:: WHAT YOU NEED TO DO ::
Copy every line of the following data that includes the string "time".

+--

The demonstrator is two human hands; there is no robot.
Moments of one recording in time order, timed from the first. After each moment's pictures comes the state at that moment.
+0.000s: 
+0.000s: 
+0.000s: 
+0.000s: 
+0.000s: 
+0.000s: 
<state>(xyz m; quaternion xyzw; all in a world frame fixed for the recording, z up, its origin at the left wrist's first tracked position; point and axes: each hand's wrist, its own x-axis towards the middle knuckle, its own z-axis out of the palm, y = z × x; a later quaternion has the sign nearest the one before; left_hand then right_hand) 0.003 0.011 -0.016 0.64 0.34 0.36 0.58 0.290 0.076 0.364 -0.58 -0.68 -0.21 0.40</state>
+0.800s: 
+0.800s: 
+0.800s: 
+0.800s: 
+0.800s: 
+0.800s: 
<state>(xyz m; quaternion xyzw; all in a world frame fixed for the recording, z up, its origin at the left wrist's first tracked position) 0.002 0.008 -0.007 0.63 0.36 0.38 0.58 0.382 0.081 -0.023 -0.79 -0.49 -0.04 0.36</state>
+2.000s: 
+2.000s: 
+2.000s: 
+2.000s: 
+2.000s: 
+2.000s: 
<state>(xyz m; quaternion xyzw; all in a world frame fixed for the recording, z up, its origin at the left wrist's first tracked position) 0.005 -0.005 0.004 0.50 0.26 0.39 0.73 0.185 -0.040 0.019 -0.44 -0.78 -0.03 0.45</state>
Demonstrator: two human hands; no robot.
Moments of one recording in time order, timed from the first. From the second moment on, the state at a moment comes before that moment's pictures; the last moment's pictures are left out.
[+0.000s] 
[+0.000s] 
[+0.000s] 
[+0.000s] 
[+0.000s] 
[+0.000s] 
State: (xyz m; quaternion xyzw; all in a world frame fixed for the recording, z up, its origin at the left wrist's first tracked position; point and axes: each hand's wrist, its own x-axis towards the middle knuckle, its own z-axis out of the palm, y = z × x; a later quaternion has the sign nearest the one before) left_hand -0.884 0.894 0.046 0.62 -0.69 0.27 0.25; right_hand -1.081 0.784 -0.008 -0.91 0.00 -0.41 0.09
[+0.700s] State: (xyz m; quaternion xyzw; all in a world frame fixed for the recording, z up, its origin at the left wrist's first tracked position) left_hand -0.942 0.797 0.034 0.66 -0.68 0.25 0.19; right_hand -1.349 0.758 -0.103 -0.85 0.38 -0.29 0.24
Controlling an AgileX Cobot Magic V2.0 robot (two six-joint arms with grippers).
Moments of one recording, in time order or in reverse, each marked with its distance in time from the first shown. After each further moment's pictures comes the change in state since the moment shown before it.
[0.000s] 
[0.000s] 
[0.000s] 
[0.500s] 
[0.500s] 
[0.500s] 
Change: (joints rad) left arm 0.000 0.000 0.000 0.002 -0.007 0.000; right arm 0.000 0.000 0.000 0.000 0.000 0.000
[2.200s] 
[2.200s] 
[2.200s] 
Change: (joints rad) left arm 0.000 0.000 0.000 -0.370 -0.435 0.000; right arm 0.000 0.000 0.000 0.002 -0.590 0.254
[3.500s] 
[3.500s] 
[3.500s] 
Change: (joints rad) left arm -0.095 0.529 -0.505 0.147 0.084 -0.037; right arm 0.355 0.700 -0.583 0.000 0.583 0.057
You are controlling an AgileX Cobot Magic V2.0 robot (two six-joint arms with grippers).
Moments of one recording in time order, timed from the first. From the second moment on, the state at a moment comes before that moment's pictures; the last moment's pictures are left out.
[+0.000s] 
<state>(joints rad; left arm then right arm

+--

:: RESPONSE AREA ::
Moments of one recording in time order, timed from the first. After each moment's pictures comes the state at that moment.
Moments of one recording in time order, timed from the first. From the second moment on, the state at a moment comes before that moment's pictures; the last moment's pictures are left out.
Moments of one recording, in time order or in reverse, each marked with its distance in time from the first shown. After each further moment's pictures comes the change in state since the moment shown before it.
Moments of one recording in time order, timed from the first. From the second moment on, the state at a moment comes before that moment's pictures; the last moment's pictures are left out.

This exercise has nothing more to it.